Among the lines of the listing below, retype exactly those from the one containing "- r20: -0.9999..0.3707" through the one containing "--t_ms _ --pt", both included. Do not include pictures.

* **Listed entries**:
● ● ● ● ●
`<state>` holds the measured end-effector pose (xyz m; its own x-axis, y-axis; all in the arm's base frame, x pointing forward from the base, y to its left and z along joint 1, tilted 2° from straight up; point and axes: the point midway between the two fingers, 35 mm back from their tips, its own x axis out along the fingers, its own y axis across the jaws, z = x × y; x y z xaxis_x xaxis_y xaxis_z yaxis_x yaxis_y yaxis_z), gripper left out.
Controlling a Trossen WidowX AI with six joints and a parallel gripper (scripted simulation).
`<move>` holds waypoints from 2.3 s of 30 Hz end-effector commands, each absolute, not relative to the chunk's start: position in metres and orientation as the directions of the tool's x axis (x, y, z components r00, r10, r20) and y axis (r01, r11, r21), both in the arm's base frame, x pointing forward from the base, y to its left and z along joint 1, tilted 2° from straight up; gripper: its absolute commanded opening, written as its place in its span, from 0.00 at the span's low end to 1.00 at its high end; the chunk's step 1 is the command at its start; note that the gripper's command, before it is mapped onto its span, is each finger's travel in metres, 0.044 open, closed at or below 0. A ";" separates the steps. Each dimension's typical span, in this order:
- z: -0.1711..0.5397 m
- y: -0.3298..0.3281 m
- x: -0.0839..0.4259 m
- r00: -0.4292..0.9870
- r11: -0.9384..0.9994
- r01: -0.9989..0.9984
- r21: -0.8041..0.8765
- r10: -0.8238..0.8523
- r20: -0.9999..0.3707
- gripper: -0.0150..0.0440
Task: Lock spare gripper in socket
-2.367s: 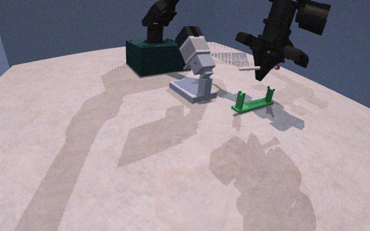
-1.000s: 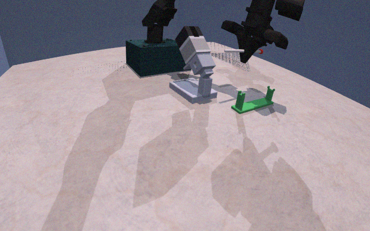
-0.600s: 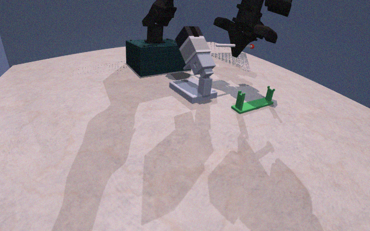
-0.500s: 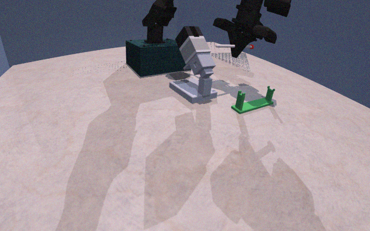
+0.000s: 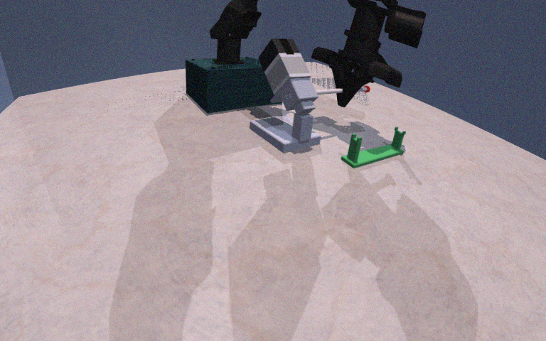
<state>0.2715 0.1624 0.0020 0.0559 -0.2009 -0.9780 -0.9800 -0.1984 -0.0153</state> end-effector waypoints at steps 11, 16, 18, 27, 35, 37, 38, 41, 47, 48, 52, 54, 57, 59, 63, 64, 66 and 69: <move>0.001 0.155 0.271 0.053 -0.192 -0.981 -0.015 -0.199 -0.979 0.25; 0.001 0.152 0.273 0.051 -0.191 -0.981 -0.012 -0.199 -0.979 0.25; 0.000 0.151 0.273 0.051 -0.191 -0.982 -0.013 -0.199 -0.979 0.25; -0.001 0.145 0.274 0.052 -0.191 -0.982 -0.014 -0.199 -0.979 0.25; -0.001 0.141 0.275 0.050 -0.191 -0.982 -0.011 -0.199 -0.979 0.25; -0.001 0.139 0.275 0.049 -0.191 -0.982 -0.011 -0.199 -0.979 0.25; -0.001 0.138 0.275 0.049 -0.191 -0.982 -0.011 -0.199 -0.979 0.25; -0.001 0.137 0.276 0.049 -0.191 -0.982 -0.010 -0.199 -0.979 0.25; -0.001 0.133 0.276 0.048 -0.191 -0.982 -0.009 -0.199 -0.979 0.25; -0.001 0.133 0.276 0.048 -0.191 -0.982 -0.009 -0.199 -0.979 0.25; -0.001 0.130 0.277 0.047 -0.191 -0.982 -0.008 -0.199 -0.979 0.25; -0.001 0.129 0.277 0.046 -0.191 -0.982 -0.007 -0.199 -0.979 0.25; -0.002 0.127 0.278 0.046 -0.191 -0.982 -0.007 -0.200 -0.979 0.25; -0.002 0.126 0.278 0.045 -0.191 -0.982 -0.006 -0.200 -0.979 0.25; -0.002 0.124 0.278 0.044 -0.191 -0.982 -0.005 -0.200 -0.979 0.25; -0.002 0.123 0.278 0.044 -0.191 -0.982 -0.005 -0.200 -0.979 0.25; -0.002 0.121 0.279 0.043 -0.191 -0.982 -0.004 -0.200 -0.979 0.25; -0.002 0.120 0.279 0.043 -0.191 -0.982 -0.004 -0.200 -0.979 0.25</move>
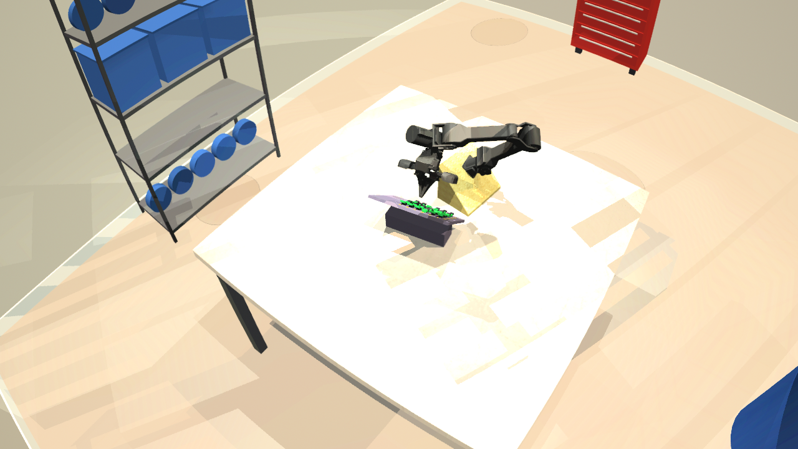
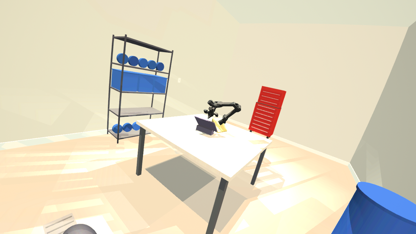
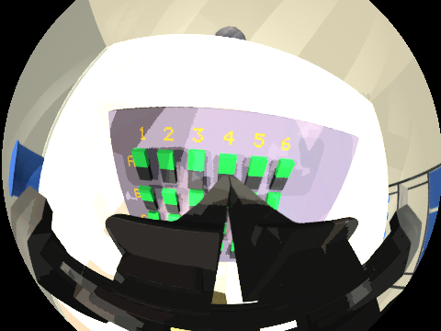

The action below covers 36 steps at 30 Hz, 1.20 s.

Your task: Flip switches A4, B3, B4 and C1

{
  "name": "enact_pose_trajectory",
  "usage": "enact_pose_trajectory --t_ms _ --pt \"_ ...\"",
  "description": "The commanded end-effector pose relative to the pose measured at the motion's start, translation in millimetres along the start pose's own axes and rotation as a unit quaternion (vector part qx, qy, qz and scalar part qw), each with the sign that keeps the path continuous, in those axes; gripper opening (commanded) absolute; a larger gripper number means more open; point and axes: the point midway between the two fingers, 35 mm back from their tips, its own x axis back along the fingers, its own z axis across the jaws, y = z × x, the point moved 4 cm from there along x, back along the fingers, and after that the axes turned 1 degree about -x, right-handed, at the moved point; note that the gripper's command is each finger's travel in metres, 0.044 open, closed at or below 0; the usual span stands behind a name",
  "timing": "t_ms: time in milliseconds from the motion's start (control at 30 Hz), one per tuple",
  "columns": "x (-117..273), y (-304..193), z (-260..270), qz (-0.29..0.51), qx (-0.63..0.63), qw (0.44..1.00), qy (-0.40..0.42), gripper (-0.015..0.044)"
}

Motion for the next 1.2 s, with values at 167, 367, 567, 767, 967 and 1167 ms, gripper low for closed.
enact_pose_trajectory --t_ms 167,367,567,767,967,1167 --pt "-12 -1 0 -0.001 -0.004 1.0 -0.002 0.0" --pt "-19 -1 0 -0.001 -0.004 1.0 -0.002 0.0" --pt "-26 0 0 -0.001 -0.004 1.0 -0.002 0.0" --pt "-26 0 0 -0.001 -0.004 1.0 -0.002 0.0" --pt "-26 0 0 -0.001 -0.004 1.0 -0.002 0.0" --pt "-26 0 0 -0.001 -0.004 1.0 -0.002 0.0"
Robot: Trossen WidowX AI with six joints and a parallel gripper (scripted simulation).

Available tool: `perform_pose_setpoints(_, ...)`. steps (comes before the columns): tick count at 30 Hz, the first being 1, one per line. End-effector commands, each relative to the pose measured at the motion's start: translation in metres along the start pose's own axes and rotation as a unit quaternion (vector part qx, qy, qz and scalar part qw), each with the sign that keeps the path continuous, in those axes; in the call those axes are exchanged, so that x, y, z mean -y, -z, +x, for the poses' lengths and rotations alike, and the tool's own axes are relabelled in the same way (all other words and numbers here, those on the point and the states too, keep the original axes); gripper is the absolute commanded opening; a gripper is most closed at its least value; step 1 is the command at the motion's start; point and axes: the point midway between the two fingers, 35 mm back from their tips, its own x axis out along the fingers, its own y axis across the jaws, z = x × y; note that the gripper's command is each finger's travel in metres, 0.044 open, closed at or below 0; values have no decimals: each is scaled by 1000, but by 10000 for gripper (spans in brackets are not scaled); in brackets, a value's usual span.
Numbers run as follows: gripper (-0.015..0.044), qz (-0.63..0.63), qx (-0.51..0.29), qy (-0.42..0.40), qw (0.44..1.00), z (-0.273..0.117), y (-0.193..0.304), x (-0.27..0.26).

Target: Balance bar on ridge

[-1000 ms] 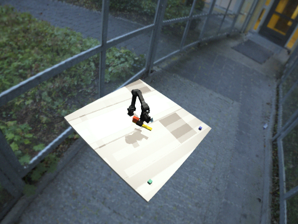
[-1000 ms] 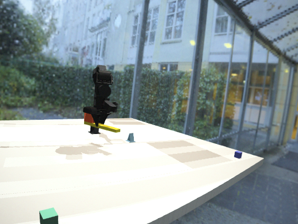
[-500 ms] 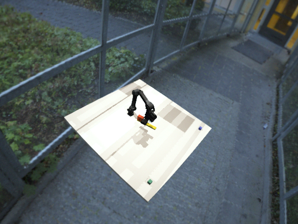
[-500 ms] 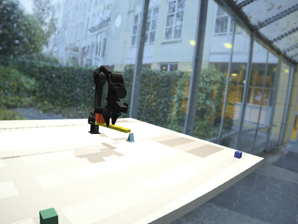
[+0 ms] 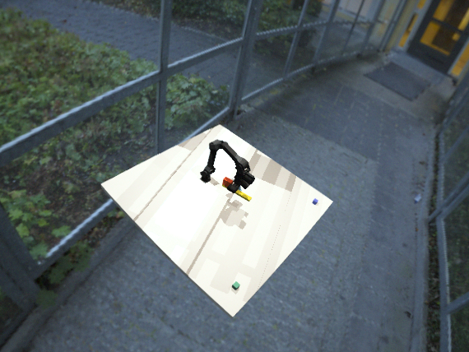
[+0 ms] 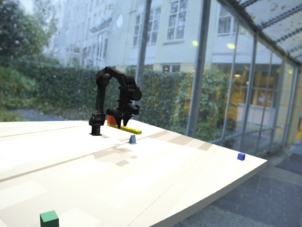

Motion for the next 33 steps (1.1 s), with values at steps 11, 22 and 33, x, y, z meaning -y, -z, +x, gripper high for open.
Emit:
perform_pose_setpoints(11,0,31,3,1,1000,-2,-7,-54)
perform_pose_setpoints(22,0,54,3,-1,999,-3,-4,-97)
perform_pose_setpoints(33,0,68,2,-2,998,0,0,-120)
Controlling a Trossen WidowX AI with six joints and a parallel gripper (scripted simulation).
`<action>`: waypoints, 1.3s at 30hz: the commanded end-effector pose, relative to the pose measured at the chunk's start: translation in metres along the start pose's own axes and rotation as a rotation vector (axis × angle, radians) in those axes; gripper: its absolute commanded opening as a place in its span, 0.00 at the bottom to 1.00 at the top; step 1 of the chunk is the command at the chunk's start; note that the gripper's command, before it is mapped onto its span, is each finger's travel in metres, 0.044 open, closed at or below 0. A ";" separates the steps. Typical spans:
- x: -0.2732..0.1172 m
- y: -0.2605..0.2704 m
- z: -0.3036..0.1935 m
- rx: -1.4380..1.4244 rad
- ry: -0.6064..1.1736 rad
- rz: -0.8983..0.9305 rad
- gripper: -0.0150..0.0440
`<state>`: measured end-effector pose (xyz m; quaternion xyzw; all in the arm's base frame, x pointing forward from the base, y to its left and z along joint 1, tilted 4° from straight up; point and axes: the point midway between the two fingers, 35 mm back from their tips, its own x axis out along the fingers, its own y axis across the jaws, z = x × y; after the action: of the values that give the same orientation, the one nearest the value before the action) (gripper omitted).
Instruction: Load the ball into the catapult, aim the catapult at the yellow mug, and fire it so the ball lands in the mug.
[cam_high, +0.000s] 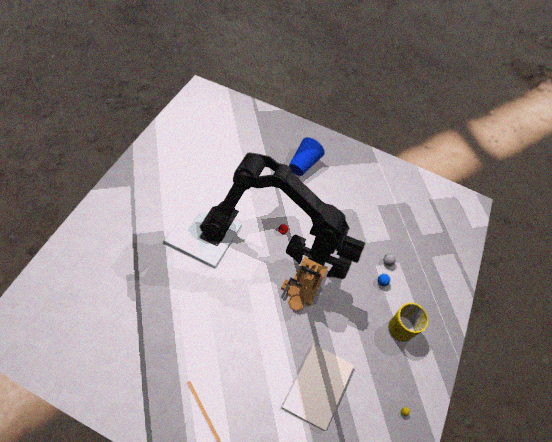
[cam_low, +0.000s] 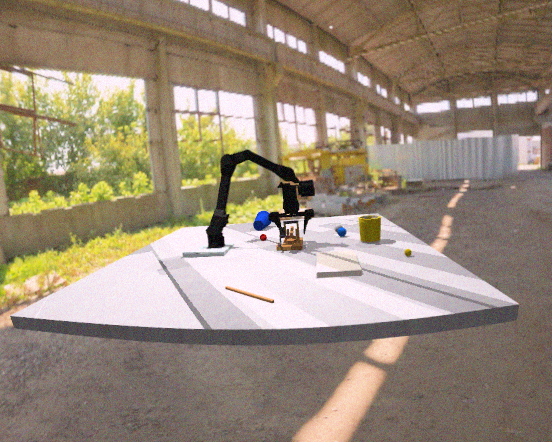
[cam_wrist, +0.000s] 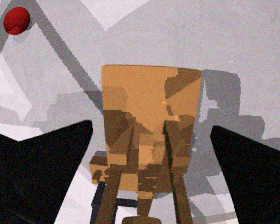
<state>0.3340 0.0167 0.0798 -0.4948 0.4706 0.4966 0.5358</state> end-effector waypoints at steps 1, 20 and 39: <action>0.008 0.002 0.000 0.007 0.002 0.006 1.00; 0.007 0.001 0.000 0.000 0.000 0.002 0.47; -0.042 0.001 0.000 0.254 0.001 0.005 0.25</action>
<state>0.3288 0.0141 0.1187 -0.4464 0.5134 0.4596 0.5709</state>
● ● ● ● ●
* **Exercise output**:
- r20: -0.9999..0.3707
- gripper: -0.0150..0.0440
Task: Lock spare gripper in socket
-2.367s: 
-1.000s: 
-0.600s: 
-0.500s: 
+0.000s: 
<state>0.2715 0.1624 0.0020 0.0559 -0.2009 -0.9780 -0.9800 -0.1984 -0.0153</state> end-effector waypoints at steps 11, 16, 18, 27, 35, 37, 38, 41, 47, 48, 52, 54, 57, 59, 63, 64, 66 and 69: <move>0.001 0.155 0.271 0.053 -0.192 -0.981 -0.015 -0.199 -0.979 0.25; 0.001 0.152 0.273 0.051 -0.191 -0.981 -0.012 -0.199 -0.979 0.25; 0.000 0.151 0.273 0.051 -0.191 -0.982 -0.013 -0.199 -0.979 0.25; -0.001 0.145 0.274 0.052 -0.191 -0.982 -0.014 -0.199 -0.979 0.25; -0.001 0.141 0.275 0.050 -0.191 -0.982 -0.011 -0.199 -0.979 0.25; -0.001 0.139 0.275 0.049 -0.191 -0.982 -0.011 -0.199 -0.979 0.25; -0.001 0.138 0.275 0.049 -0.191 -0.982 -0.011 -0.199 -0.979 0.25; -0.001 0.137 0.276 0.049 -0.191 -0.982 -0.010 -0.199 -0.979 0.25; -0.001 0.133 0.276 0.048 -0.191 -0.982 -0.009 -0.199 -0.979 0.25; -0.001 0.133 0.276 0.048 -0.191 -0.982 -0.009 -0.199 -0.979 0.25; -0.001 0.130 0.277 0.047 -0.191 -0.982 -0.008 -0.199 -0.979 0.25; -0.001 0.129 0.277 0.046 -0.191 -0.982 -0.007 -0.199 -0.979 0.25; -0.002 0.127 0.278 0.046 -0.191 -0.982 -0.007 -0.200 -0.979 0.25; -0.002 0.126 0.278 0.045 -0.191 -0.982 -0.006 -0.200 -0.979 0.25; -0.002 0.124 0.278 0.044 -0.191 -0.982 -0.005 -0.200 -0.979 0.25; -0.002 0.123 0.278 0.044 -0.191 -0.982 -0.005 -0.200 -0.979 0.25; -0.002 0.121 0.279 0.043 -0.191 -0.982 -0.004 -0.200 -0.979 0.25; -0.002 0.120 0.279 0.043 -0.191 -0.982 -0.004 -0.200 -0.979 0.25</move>

The action below covers 36 steps at 30 Hz, 1.20 s.

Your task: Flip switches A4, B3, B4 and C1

{
  "name": "enact_pose_trajectory",
  "usage": "enact_pose_trajectory --t_ms _ --pt \"_ ...\"",

That finishes the output.